Saturday, October 2, 2010

Geniuses at Work

Early this week, the MacArthur Foundation announced the winners of its 2010 “genius awards”. Twenty three geniuses were granted $100,000 a year each for 5 years – no strings attached – to continue doing whatever ingenious work they were doing, free from financial concerns.

One genius was economics professor Emmanuel Saez of Berkeley who, according to the New York Times, “studied the economic impact of outstanding kindergarten teachers.”

I spent a few minute to check out the work. It is a collaborative project with 5 other economists from Northwestern and Harvard which purports to fill a perceived gap:
What are the long-term impacts of early childhood education? Evidence on this important policy question remains scarce because of a lack of data linking childhood education and adult outcomes.
To that end, Saez et al follow a group of kindergarteners to adulthood and, using tax returns, match the subjects’ income to their class size and teachers’ experience in kindergarten. They conclude that:
improving the quality of schools in disadvantaged areas may reduce poverty and raise earnings and tax revenue in the long run.
I will not say anything about the methodology of the research: first, equating the reported income of grown men and women with their “success” and then using that income to judge the role of their kindergarten teacher or the size of their kindergarten class in making that income.

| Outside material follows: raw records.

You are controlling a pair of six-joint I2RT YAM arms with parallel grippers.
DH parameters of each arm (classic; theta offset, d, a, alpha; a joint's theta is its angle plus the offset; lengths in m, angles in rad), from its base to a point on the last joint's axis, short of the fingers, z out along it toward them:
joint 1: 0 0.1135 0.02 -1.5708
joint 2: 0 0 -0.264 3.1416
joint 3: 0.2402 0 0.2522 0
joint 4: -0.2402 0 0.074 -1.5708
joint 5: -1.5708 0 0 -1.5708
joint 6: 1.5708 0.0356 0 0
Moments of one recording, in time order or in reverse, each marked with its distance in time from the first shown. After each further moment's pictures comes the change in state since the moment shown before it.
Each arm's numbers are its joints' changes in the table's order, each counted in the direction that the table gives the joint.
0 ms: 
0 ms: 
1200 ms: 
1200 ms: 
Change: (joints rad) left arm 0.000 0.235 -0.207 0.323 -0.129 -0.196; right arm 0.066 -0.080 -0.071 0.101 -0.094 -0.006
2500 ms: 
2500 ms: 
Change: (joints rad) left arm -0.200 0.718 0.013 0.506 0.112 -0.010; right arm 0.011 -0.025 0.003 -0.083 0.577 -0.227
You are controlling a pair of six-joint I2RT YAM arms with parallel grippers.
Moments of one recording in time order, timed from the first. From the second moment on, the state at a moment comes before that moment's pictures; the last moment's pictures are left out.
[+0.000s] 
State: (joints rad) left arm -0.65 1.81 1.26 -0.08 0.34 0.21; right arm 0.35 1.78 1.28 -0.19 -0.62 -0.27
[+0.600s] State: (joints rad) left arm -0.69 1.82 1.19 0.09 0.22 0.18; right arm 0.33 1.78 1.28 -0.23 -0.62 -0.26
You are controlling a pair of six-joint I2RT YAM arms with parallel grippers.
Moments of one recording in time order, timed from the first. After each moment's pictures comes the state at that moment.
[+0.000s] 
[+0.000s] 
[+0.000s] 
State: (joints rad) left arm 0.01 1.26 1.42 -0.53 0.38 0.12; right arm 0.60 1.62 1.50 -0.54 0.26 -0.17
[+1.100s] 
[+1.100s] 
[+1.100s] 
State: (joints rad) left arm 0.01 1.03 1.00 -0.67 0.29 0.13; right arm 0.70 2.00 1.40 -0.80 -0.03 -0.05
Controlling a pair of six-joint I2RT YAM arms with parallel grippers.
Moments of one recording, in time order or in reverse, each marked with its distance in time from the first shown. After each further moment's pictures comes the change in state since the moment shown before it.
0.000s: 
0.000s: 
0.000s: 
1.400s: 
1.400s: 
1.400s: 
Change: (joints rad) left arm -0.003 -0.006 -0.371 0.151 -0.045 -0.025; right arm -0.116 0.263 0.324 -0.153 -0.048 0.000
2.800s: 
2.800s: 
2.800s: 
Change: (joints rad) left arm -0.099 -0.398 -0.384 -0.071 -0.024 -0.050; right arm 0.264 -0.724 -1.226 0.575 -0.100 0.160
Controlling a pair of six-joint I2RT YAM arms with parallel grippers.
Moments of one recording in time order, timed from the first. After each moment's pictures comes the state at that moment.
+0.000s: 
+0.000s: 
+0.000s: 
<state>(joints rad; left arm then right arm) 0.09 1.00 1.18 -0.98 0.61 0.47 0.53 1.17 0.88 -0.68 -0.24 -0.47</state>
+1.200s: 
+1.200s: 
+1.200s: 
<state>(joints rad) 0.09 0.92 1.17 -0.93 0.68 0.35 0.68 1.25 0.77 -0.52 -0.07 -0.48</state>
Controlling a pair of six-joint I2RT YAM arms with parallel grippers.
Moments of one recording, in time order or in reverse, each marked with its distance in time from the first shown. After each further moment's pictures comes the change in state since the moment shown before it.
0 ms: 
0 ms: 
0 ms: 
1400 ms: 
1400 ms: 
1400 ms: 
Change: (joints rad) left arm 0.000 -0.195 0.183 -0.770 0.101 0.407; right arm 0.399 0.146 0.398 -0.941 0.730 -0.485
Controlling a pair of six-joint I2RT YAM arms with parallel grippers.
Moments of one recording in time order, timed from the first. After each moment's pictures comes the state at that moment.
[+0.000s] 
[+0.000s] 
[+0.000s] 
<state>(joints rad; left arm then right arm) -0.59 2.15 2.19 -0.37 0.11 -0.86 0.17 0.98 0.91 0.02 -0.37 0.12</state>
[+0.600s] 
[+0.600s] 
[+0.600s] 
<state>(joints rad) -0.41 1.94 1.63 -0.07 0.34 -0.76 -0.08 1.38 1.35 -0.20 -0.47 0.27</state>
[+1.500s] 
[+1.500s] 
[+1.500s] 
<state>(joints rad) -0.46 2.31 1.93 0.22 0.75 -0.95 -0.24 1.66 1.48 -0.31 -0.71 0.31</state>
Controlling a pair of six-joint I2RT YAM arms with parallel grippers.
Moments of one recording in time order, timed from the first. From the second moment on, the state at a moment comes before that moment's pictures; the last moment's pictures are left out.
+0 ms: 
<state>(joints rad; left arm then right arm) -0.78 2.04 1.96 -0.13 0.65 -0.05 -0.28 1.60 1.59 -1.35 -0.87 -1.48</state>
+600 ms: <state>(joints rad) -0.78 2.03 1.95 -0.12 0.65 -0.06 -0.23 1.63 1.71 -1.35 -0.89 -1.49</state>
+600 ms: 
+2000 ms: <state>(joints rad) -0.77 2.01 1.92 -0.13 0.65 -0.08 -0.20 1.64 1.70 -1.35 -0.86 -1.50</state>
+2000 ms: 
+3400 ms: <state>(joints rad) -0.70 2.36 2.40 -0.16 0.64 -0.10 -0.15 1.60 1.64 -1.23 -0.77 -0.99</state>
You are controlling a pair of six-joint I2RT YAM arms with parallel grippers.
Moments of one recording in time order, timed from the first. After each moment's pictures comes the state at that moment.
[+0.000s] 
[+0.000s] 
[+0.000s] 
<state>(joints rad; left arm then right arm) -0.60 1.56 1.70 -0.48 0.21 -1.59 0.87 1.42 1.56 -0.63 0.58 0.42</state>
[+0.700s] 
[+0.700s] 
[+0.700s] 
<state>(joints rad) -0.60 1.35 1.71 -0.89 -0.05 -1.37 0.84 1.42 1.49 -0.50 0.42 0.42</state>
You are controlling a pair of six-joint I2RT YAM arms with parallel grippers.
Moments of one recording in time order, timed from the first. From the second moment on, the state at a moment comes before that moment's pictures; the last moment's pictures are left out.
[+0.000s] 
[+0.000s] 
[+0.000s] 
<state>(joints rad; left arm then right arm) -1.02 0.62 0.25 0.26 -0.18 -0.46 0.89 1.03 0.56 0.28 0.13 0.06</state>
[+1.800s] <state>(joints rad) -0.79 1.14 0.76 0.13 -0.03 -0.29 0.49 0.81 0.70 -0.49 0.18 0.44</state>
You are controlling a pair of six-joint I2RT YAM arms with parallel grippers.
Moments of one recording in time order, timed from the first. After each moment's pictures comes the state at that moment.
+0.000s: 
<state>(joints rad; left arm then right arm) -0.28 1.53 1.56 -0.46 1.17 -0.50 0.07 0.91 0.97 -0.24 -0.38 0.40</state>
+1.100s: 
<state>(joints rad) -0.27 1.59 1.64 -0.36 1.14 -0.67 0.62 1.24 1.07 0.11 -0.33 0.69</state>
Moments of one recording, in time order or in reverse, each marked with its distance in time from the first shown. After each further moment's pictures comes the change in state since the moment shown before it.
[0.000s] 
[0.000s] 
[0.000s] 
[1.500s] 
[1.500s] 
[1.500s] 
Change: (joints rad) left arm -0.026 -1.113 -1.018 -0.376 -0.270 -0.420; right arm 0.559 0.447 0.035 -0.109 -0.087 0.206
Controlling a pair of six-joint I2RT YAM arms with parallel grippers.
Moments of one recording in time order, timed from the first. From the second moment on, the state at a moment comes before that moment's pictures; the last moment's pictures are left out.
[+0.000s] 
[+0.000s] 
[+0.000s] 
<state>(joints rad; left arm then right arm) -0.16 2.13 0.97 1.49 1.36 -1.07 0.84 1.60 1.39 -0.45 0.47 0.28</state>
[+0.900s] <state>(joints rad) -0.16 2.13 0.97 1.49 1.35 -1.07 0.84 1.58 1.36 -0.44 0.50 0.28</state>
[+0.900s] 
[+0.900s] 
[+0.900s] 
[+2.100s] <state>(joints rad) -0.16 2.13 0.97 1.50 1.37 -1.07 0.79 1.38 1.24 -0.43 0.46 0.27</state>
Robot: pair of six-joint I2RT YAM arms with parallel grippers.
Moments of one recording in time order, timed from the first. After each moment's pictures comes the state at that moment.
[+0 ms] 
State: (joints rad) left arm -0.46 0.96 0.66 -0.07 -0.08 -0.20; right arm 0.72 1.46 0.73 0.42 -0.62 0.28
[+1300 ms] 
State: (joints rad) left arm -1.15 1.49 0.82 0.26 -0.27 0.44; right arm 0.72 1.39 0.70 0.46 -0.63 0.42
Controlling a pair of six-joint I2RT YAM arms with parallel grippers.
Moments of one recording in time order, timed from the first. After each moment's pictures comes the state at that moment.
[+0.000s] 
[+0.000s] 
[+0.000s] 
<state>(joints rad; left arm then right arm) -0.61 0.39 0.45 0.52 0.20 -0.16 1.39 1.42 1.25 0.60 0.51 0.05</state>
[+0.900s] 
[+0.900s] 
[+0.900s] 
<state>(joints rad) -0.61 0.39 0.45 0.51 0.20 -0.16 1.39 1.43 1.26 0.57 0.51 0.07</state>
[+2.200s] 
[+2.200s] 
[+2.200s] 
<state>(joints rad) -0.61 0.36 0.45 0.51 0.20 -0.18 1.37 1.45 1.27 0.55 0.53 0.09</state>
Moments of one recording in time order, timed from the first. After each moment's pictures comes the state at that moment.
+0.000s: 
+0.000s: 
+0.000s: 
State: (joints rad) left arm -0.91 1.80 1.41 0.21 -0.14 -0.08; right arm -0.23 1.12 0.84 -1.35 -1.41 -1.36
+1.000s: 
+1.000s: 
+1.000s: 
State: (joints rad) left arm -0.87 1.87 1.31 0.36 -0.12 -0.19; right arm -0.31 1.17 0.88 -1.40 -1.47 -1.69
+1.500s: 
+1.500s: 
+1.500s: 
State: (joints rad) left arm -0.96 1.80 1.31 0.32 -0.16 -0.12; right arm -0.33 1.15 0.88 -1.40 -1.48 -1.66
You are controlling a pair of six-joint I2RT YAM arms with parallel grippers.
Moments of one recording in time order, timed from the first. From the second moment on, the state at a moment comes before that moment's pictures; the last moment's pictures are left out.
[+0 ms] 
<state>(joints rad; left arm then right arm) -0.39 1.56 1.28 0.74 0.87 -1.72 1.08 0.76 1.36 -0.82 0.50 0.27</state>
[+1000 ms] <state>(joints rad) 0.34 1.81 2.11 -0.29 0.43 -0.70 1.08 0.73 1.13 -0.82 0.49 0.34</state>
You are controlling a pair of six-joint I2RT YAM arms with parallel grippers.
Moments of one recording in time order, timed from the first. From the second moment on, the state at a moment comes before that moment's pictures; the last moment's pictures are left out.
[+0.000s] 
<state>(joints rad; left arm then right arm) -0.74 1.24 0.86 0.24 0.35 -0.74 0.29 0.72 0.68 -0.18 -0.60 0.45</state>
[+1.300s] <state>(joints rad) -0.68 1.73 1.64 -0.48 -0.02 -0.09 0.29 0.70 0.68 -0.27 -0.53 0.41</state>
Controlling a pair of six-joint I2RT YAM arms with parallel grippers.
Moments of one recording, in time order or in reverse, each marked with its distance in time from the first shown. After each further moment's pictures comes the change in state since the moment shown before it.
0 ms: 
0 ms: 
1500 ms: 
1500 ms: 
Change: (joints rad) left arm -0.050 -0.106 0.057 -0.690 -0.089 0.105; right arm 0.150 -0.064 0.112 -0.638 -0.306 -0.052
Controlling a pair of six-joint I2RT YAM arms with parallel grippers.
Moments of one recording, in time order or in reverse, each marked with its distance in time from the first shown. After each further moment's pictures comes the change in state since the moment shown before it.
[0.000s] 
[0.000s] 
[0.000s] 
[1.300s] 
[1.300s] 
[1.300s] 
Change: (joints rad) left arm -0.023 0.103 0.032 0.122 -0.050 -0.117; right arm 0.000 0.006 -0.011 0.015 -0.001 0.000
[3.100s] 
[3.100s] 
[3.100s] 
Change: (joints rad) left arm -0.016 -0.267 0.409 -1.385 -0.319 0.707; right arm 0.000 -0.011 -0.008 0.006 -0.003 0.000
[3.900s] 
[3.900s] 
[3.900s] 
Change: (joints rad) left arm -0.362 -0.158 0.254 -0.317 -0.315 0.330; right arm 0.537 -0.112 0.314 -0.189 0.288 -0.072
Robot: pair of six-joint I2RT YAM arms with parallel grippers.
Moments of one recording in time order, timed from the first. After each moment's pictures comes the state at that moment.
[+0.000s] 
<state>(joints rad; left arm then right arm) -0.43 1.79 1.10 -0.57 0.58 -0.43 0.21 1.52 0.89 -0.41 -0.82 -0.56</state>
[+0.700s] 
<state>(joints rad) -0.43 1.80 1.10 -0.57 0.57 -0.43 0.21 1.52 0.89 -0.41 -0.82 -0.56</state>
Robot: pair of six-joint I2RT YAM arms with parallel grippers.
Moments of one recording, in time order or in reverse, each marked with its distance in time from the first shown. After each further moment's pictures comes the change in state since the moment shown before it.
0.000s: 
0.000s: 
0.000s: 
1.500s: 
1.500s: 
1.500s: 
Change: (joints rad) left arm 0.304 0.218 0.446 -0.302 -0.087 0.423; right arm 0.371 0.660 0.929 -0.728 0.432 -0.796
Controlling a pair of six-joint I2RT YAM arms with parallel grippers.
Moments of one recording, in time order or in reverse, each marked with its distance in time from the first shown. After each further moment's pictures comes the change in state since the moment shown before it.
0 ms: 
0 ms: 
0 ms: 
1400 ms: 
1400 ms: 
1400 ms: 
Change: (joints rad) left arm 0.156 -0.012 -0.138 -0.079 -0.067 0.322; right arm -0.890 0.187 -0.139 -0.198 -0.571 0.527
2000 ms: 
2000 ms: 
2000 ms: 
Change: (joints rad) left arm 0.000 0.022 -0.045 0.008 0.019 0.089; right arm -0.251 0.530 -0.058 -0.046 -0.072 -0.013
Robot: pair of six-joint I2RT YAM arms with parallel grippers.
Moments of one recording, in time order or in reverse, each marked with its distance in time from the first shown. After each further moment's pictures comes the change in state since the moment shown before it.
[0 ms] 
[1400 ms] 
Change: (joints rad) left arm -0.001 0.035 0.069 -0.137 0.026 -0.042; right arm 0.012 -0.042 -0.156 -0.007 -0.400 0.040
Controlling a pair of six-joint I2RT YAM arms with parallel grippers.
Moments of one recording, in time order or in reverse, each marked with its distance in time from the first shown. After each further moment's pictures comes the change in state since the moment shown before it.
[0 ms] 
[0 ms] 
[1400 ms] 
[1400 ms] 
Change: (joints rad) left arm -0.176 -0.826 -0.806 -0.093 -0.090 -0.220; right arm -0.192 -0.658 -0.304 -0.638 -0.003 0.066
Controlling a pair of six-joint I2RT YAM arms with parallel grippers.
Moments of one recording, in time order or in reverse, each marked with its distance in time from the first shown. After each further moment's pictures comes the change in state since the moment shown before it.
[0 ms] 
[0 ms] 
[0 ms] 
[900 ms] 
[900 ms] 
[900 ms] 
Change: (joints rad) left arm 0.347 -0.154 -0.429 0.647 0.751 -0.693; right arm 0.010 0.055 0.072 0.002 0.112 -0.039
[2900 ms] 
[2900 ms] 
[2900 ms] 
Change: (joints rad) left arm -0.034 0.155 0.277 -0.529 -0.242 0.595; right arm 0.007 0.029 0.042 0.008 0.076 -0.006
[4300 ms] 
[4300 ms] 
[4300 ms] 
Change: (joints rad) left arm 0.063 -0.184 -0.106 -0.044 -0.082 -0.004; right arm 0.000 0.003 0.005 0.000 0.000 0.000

I will not say anything because I know this type of mindless, clerical quantitative work is what passes for economic research in the nation’s universities.

Nor will I comment about the purpose and conclusion of the research. Six economists spending heaven only knows how much in grant money to conclude that: i) education is somehow important to “adult outcomes” and; ii) the poor do not get good education. Any comments along that line would be missing the point.

I only want to draw your attention to the cynicism of the researchers. Note their statement in the beginning about early childhood education being a “policy question”.

Exactly. The reason that millions – and tens of millions of students, preschoolers or otherwise – do not get a proper education is a matter of policy, i.e., conscious, decision.

Our researchers know that. And, yet, how do they confront the problem? They meekly suggest that perhaps the powers that be should consider improving the lot of down-and-outers because that would result in higher tax collection.

That’s a theoretical cold-bloodedness that would make Larry Summers cringe. As for the practicality of their advice? It is certain to be adopted the morning after Judgment Day.